Similarity metricCosine SimilarityMeasures the angle between two vectors. Score of 1.0 = identical direction, 0.0 = orthogonal. Configured per collection via Distance.COSINE.
RetrieveHNSW + CosineFinds the top_k most similar vectors to the query embedding using the HNSW index with cosine distance. Payload filters (user_id, topic, metadata) are applied during the search, not after.
Rerank (MMR)Maximal Marginal RelevanceBalances relevance (similarity to query) with diversity (dissimilarity between selected results). The lambda parameter controls the trade-off: 1.0 = pure relevance, 0.0 = pure diversity.
Rerank (cosine_rescore)Cosine re-scoringSimply re-sorts the fetched candidates by cosine similarity score and returns the top_k.

Search Flow

  Query Embedding ──>  HNSW Index Lookup  ──>  Payload Filters   ──>  Results
[0.12, -0.34, ...] (ANN search, user_id = "alice" top_k sorted
cosine distance, + topic = "plant" by similarity
within collection) + metadata filters
|
v
Optional: Rerank
┌─────────────────────────┐
│ MMR: fetch_k=50 │
│ Select top_k=5 that │
│ maximize relevance + │
│ diversity │
└─────────────────────────┘

Design Decisions

  • Collection = broad domain: Each domain (e.g. biology, chemistry) gets its own Qdrant collection with its own HNSW index. Similarity search only traverses vectors in the same domain, resulting in higher relevance and faster queries.
  • Topic = optional sub-category: Topics (e.g. human, plant, organic) are payload fields within a collection. They allow narrowing search results without creating separate collections. A collection can have embeddings with different topics, or no topic at all.
  • User isolation via payload filter: Collections are shared across all users, but every query automatically filters by user_id (extracted from the JWT). Users never see each other's data.
  • No server-side embedding: Clients provide pre-computed vectors. This keeps the service model-agnostic and lightweight — any embedding model works.
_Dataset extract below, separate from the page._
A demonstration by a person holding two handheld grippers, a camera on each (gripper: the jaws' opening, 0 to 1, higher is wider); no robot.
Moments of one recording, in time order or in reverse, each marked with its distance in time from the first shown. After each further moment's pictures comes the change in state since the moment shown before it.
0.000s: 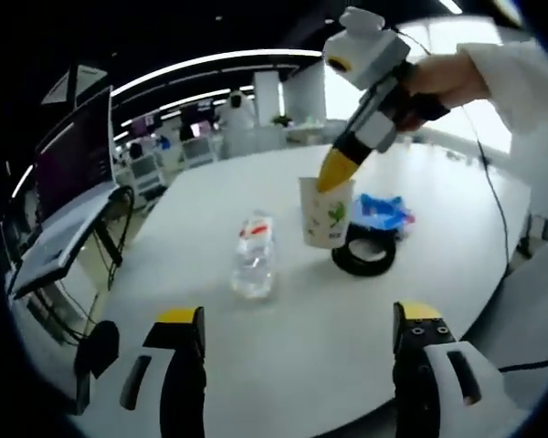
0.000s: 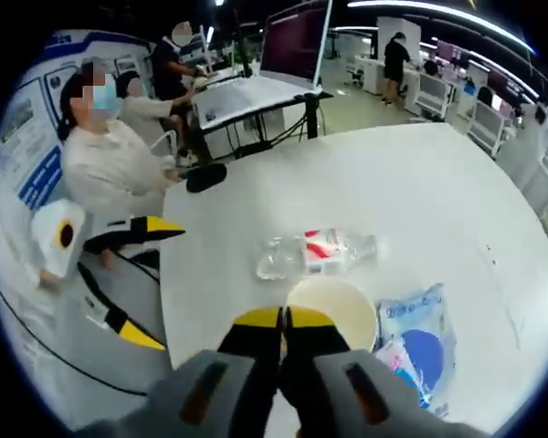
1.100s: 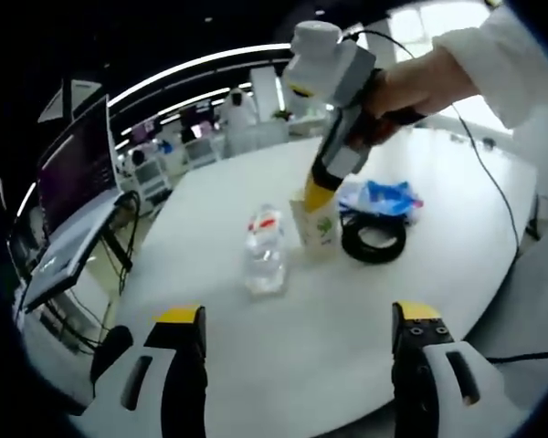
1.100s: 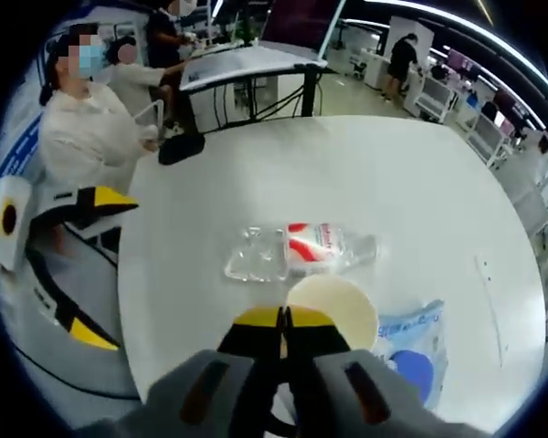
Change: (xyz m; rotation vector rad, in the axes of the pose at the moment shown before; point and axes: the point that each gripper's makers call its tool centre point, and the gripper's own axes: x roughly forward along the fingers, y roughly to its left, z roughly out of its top) left arm -0.001 0.008 -0.003 0.059 0.015 0.042; right arm 0.042 -0.014 -0.008 -0.061 0.055 -0.091
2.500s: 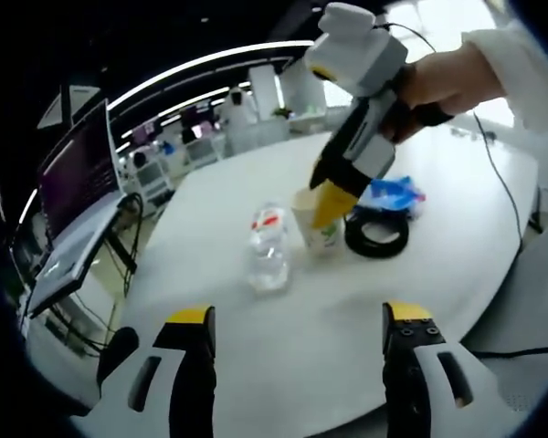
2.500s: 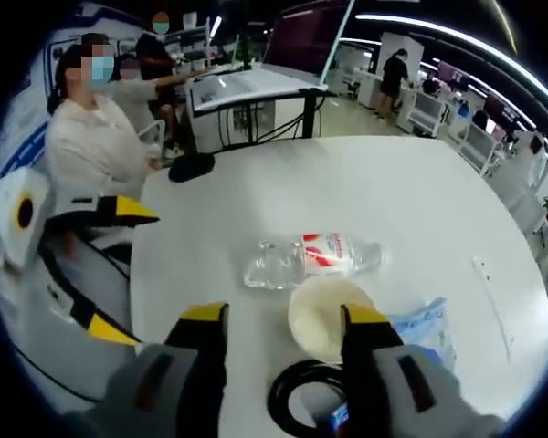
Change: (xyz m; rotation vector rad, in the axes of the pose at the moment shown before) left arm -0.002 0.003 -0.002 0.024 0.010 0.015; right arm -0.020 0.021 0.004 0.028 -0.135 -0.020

The vector dimension is set per collection by the first embedding stored.
  • Dynamic vector dimensions: There is no global VECTOR_DIM setting. Each collection's dimension is determined by the first embedding stored in it (e.g. 768 for Gemini, 1024 for NVIDIA NVClip, 4096 for NV-Embed-v1). All subsequent embeddings in the same collection must match that dimension — Qdrant enforces this automatically. The embedding_model field is required so the model that produced each vector is always tracked.
  • Metadata filtering at search time: Qdrant applies payload filters during the HNSW traversal (not as a post-filter), so filtered searches remain efficient even on large collections.
  • Auth boundary: JWKS-validated Tapis JWTs are the sole security gate. CORS is open by default (*) since the token is what matters, not the origin.
  • Update/Delete require collection: Since Qdrant doesn't support global ID lookups across collections, the collection query param is required on update/delete to enable a direct O(1) lookup by embedding ID.
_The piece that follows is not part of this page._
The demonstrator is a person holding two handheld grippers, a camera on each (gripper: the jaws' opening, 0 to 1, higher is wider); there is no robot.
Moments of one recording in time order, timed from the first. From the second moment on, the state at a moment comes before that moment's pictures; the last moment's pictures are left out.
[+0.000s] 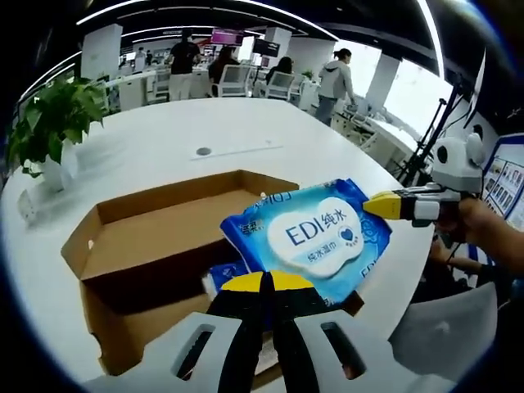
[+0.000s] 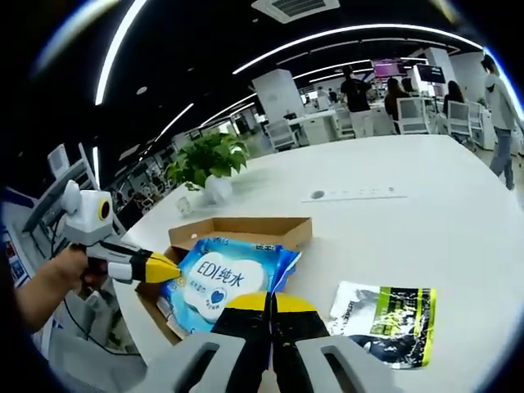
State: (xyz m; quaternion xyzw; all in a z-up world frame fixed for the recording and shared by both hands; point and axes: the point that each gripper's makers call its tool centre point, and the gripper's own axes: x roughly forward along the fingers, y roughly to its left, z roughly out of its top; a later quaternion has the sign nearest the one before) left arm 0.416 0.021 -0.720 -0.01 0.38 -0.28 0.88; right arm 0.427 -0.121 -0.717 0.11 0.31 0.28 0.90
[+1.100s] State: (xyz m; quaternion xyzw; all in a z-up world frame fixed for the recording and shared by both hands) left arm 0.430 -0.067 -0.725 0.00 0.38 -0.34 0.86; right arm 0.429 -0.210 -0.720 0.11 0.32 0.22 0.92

Data storage notice: Text chunks, metadata, and embeddings are stored as-is in Qdrant without encryption at rest. The service relies on JWT-based user isolation and network-level security (internal pod-to-pod communication) to protect data. If your use case requires encryption at rest, configure it at the Qdrant storage layer or the underlying volume/disk level.